Id. at 86-87. In April 2005, the court sentenced Vazquez to fifty years with five years

suspended for Count V, conspiracy to commit dealing in cocaine as a class A felony, and

ordered that the sentence be served consecutive to his sentence under cause number

79D06-0210-FD-277.

On direct appeal, Vazquez argued that the trial court erred in sentencing him to the

maximum term of fifty years with five years suspended to probation because it

improperly found the aggravators of his criminal history, that he had committed

“numerous offenses over a substantial period of time with numerous transferees,” and

that he “was a dealer, not a user, with respect to cocaine.” Vazquez v. State, 839 N.E.2d

1229, 1231-1233 (Ind. Ct. App. 2005), trans. denied. Vazquez also argued that his

sentence was inappropriate and that the trial court erred in ordering his sentence to run

consecutive to his sentence in another case. Id. at 1231. This court found that the trial

4 court abused its discretion by finding that Vazquez “was a dealer, not a user, with respect

to cocaine” as an aggravator, but ultimately concluded that the trial court did not abuse its

discretion in sentencing Vazquez given the remaining aggravators and affirmed his

sentence. Id. at 1234-1235.

In 2008, Vazquez filed a petition for post-conviction relief. In 2011, Vazquez

filed an amended petition for post-conviction relief and alleged that his trial counsel

misinformed him that he could be convicted and sentenced for both dealing in cocaine

and conspiracy to commit dealing in cocaine, that his plea agreement was void in part

because the trial court withheld judgment on Count I, dealing in cocaine, and that his trial

counsel and appellate counsel were ineffective.
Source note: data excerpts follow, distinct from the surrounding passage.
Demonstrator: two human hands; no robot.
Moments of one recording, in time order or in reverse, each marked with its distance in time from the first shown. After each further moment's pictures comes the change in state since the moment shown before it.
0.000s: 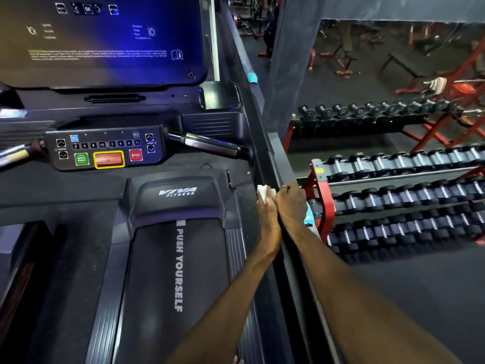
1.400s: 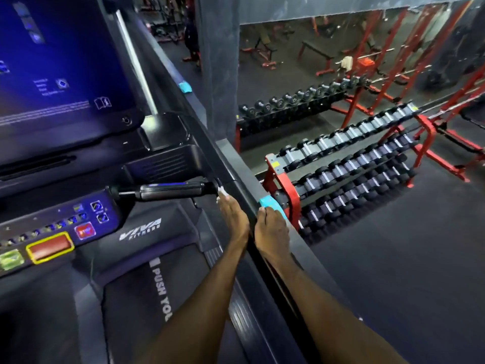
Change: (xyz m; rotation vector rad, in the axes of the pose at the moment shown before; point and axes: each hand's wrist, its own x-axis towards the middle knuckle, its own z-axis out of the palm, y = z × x) left_hand 0.099 0.035 -0.005 0.262 0.111 -0.053; right_hand -0.004 -0.010 0.009 -0.061 0.122 0.032
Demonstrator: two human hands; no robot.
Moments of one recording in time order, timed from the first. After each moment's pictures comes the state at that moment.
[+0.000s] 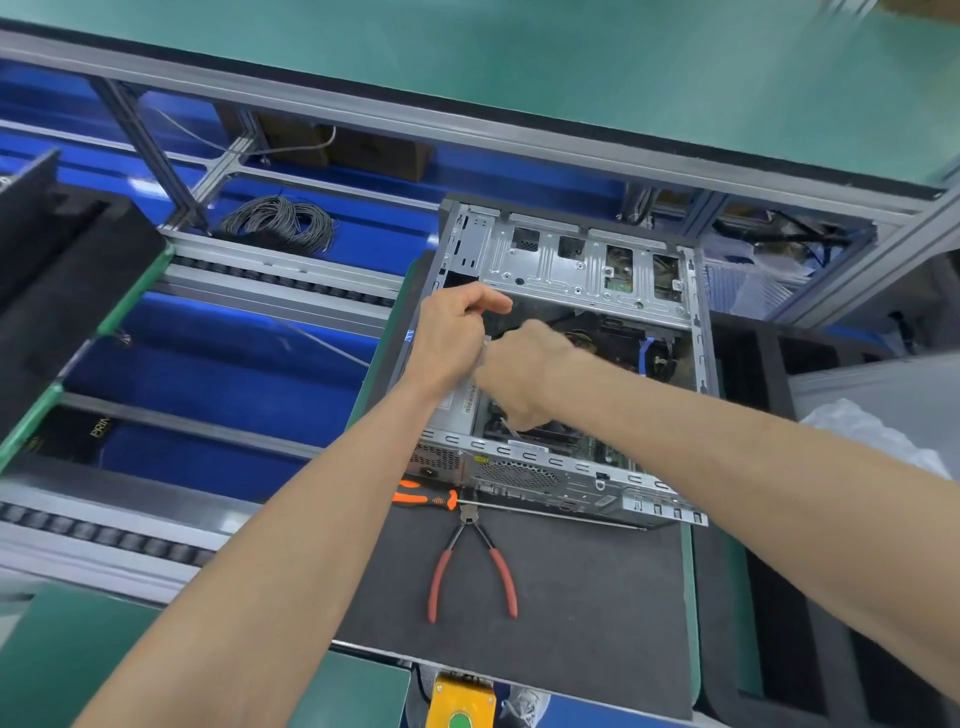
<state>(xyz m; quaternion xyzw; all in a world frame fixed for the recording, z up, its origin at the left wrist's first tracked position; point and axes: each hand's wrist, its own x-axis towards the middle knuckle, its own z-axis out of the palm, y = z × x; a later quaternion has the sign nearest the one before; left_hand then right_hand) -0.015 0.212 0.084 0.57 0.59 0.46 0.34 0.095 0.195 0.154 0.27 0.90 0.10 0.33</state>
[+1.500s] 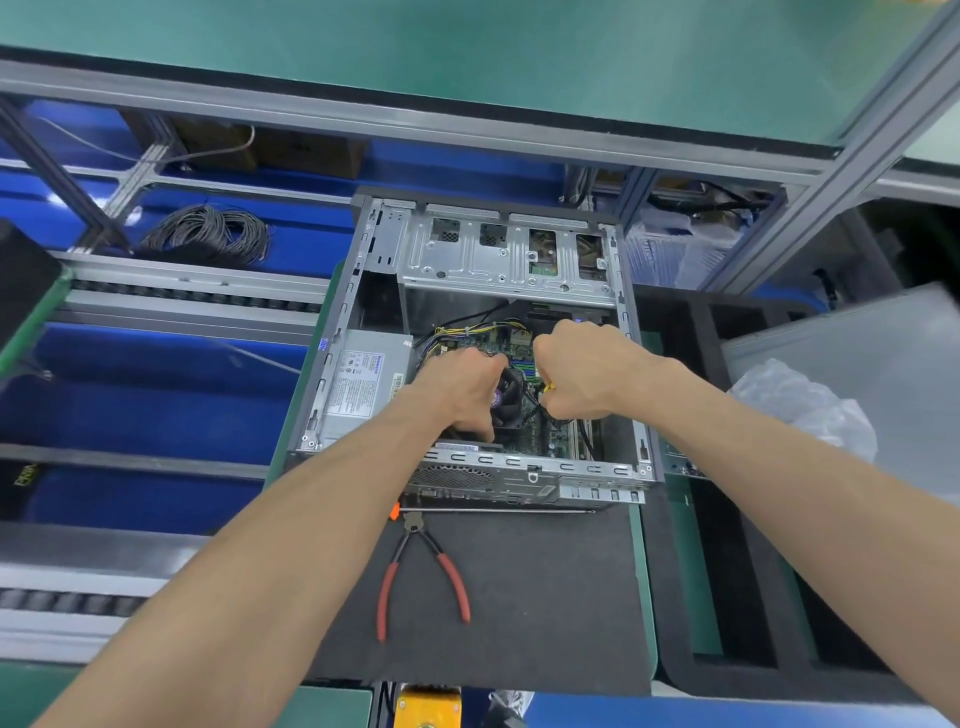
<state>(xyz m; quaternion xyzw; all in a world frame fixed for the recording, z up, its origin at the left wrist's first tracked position) 0.063 0.221 0.046 0.84 0.51 -0.09 0.15 0.229 0.201 0.141 0.48 0.86 -0.04 0.16</state>
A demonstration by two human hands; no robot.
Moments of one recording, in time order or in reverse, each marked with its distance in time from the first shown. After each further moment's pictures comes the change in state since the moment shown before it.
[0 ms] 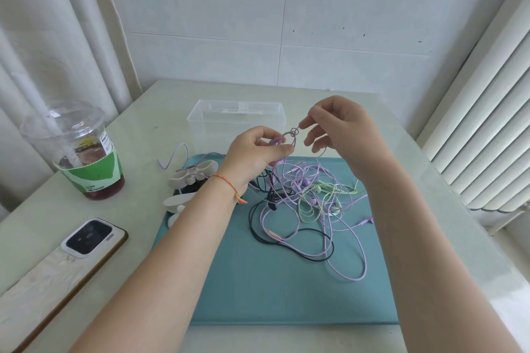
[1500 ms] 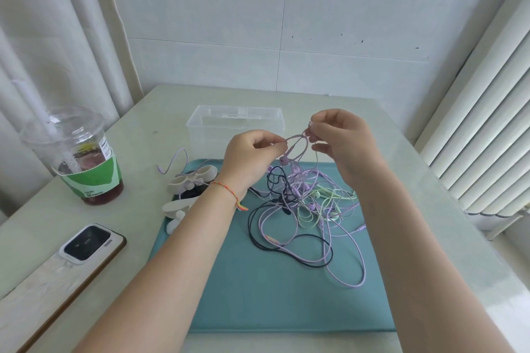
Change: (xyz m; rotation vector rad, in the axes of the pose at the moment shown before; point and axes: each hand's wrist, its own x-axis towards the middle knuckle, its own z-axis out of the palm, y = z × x) left_hand -0.005 0.009 0.003 0.060 0.120 0.098; right_hand 0.006 0.016 -0.001 0.112 0.097 0.102
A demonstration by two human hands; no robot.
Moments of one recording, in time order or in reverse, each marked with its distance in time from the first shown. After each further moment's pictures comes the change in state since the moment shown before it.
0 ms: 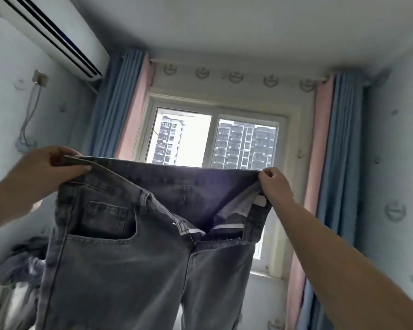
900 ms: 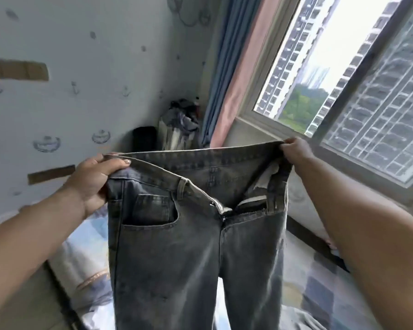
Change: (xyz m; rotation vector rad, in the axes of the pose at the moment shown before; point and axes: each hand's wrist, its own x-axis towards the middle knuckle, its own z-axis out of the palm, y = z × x) left_hand -0.261 -0.137 -0.104 -0.225 0.360 -0.746; right_hand -0.161 0.090 0.306 -0.110 -0.760 0.066
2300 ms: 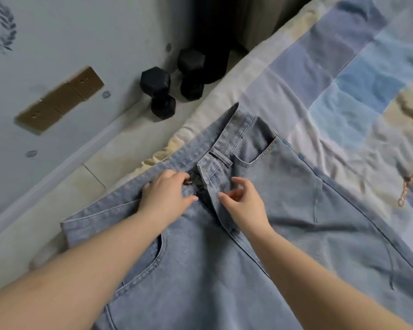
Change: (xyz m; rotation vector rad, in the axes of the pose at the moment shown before) left_hand 0.581 -0.442 -0.457 1.611 -0.440 -0.344; right_hand -0.017 -0.042 0.969 0.256 -0.627 0.496
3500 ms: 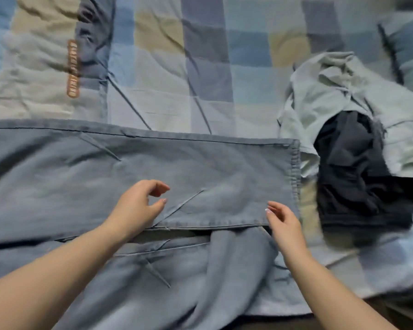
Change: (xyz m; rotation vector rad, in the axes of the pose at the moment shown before) left_hand -0.255 0.397 0.292 -0.006 -0.453 0.648; right_hand -0.363 0.491 -0.352 0.581 0.727 0.547
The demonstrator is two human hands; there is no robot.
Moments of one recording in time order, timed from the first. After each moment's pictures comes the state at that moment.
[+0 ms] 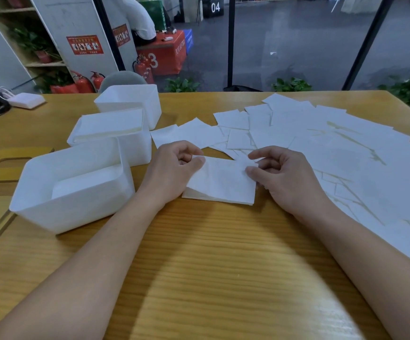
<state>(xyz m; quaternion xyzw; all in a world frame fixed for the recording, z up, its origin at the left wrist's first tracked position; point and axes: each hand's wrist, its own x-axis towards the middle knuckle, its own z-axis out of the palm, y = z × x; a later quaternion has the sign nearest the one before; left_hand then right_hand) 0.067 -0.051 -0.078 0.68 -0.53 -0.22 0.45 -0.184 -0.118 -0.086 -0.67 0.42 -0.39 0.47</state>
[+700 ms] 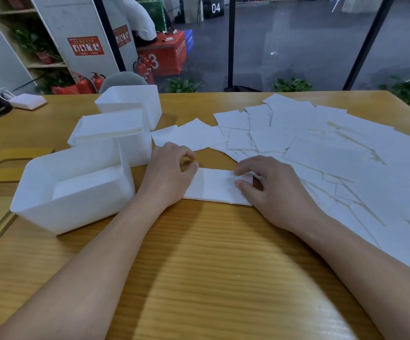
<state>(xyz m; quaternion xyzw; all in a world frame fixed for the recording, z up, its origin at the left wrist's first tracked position) 0.077 -0.057 -0.091 0.75 -0.59 -0.07 0.29 -0.177 -0.109 -0.099 -0.84 0.39 -0.30 0.24</state>
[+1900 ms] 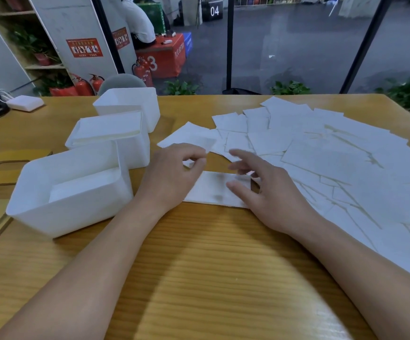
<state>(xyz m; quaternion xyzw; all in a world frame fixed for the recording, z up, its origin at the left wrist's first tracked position) 0.058 -0.046 -0.072 0.67 -0.62 -0.05 0.40 -0.175 -0.104 -0.095 -0.84 0.36 -0.30 0.28</state>
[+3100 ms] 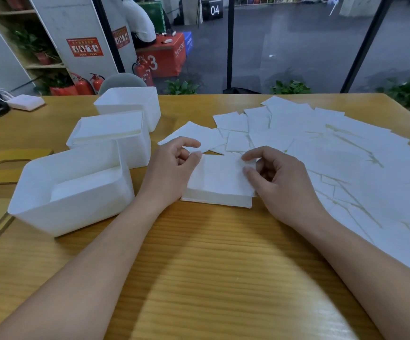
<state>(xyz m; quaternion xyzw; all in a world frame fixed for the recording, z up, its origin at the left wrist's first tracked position) 0.068 -0.057 -0.084 0.66 -0.54 -0.18 0.48 -0.179 -0.105 -0.084 -0.76 0.39 -0.40 0.33</state>
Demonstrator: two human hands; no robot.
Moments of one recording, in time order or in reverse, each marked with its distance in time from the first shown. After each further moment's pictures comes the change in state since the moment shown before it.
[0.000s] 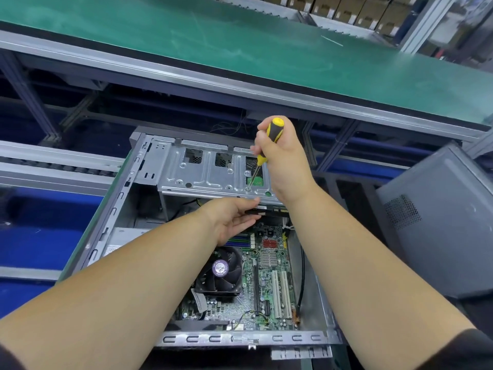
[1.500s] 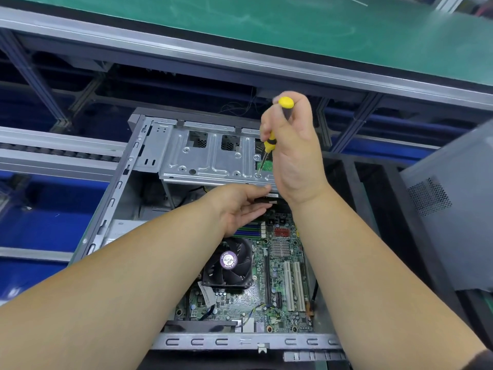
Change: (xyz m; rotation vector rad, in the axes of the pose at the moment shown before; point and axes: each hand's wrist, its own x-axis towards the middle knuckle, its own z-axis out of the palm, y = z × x) left_hand 0.001 0.003 0.001 0.013 -0.005 -0.033; right_hand -0.007 0.008 0.011 0.324 -0.022 -0.098
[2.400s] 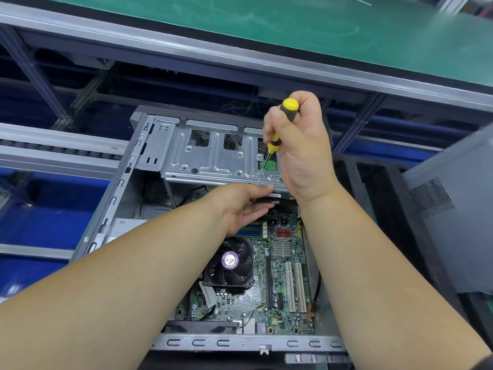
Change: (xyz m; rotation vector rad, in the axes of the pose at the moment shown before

On January 13, 2012, the post-conviction court held a hearing. Vazquez testified

that his trial counsel told him that he could be convicted and sentenced for both dealing in

cocaine and conspiracy to commit dealing in cocaine. Vazquez also stated: “[I]f I would

have known and had information about the law and it’s [sic] rules that applied in this case

in my case and the proceedings I am sure that I wouldn’t have taken the plea agreement

and I would have request[ed] a jury because I would have got a better result.” Post-

Conviction Transcript at 49. Vazquez’s trial counsel and appellate counsel also testified.